Determine all points at which the surfaces share the same tangent line.

Question

Determine all points at which the surfaces $x^2+y^2+z^2=3$ and $x^3+y^3+z^3 =3$ share the same tangent line.

I know how to get the same tangent line for the curves, but I'm not sure how to go about this for the surfaces!

Answer 1

In surface case: one just get a bit little analogy one do on two dimension.

For the first surface: $f(x,y,z)= x^2+y^2+z^2-3$,

Take partial derivative: $\frac {\partial f}{\partial x} = 2x$,$\frac {\partial f}{\partial y} = 2y$, $\frac {\partial f}{\partial z} = 2z$

So the gradient for the point on the surface is: $(2x,2y,2z)$.

For the second surface, its gradient is: $(3x^2,3y^2,3z^3)$

Since gradient along every point on the surface is perpendicular to the tangent surface where point localizes,1

So sharing a same space means sharing same normalized gradient at a specific point, so let $ (x/3,y/3,z/3) = \frac{1}{\sqrt{4x^2+4y^2+4z^2}} (2x,2y,2z) = \frac{1}{\sqrt{9x^6+9y^6+9z^6}}(3x^2,3y^2,3z^3)$ and get a system of equations:

$$x^6-9x^2+y^6+z^6 =0 \tag{1}$$ $$x^6+y^6-9y^2+z^6 =0 \tag{2}$$ $$x^6+y^6+z^6-9z^2 =0 \tag{3}$$

From $(2)-(3) \implies z = y \text{ or } z = -y$

Same way From $(1)-(2), \implies y = -x \text{ or } y = x $.

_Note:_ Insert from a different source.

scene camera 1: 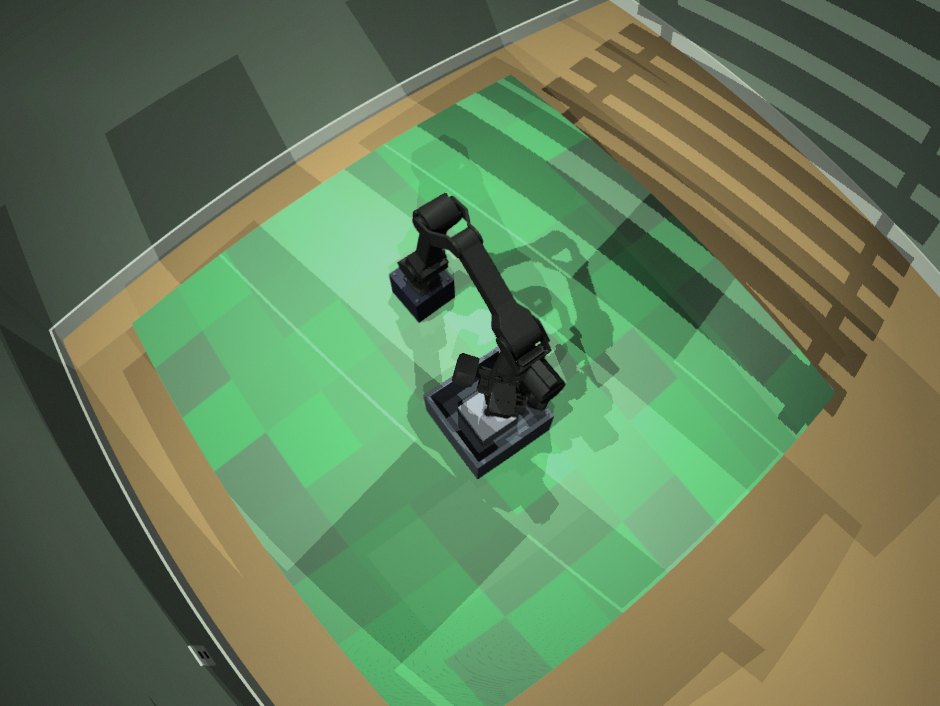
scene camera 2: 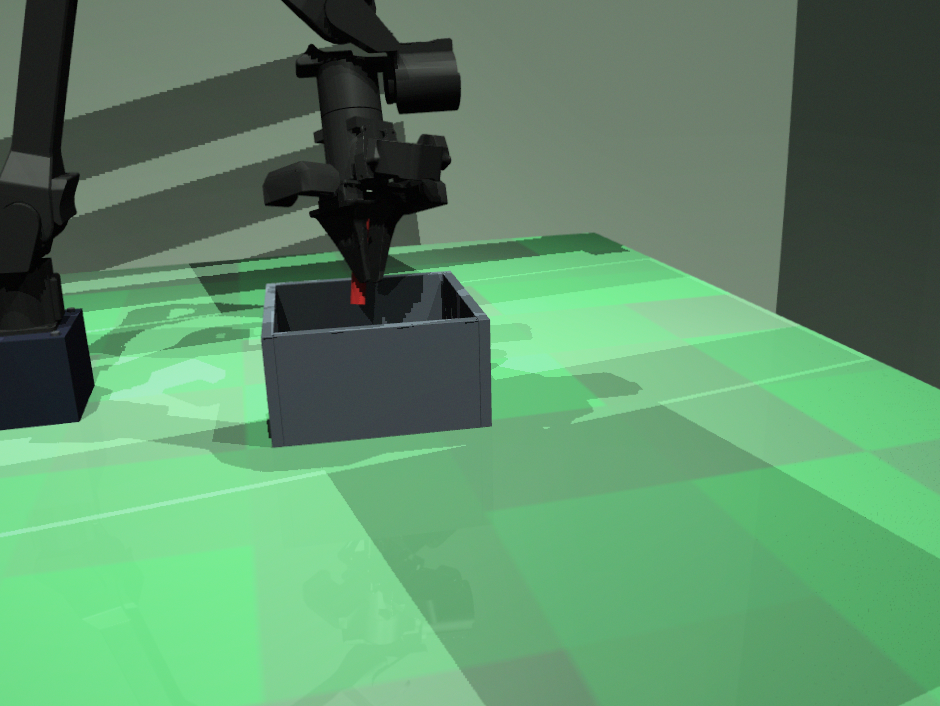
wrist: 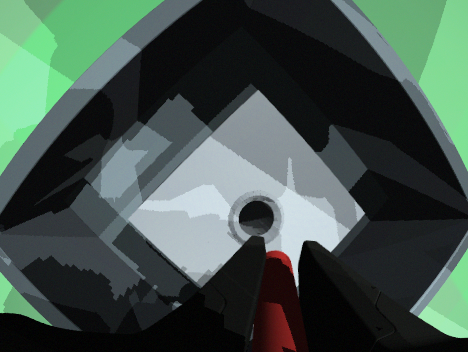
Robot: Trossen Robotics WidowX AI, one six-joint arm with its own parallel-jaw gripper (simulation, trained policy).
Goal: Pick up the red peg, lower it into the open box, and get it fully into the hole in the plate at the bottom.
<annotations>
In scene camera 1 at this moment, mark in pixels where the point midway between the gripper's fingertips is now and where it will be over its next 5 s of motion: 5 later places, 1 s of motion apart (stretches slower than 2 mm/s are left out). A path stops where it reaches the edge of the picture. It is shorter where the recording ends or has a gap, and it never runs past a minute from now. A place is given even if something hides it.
My gripper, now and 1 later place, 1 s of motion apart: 490,404; 494,427
</annotations>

So there are four possibility (i.e. $(x,x,x)$,$(x,-x,x)$,$(x,x,-x)$,$(x,-x,-x)$ ) put it into $x^3+y^3+z^3-3=0$ and solve it.

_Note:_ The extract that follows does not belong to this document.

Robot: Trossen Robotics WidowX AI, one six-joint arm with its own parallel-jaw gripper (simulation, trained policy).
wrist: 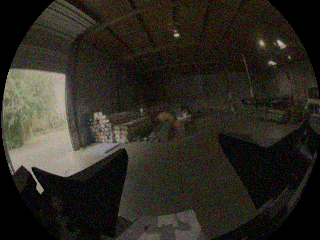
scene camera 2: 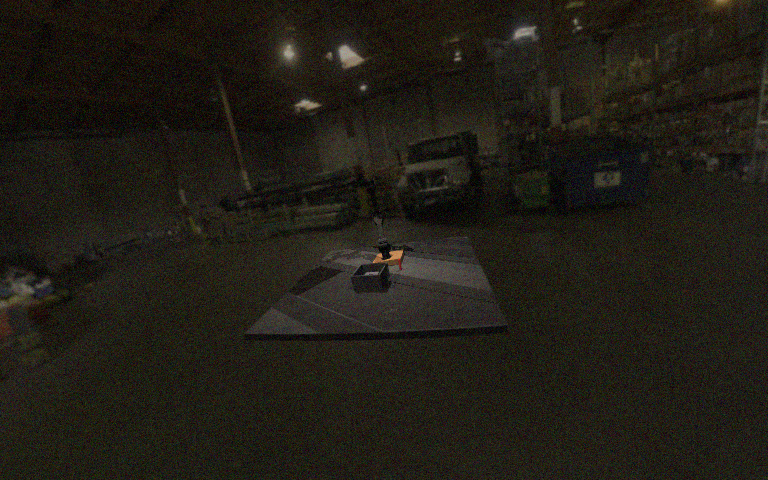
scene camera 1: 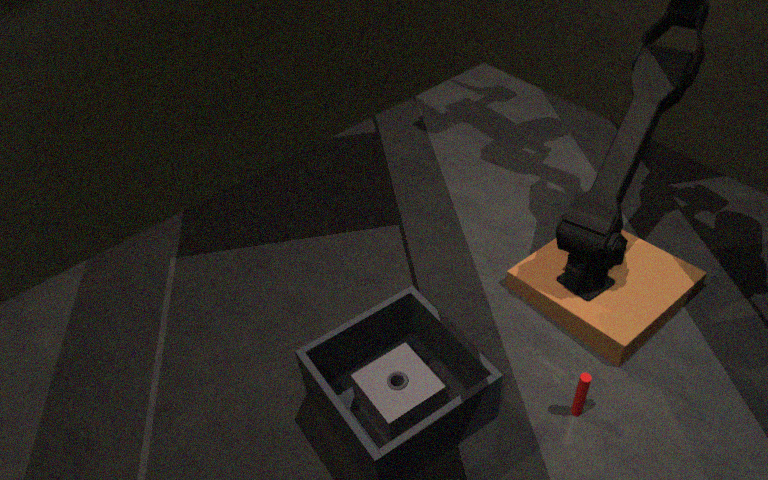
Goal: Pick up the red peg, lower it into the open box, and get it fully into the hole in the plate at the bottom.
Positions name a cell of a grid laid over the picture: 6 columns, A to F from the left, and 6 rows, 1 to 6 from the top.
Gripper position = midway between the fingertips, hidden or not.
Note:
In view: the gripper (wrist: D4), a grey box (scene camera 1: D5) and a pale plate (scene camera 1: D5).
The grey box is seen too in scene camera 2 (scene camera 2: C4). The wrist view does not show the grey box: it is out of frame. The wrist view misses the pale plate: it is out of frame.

EDIT: a intuitive explanation about why statement1 holds in two dimension:

for example $x^2+y^2 =1$, its gradient is $(2x,2y)$. After normalized, it become $(x,y)$.

See this picture:

It is apparent that gradient perpendicular to tagent line where the point lies.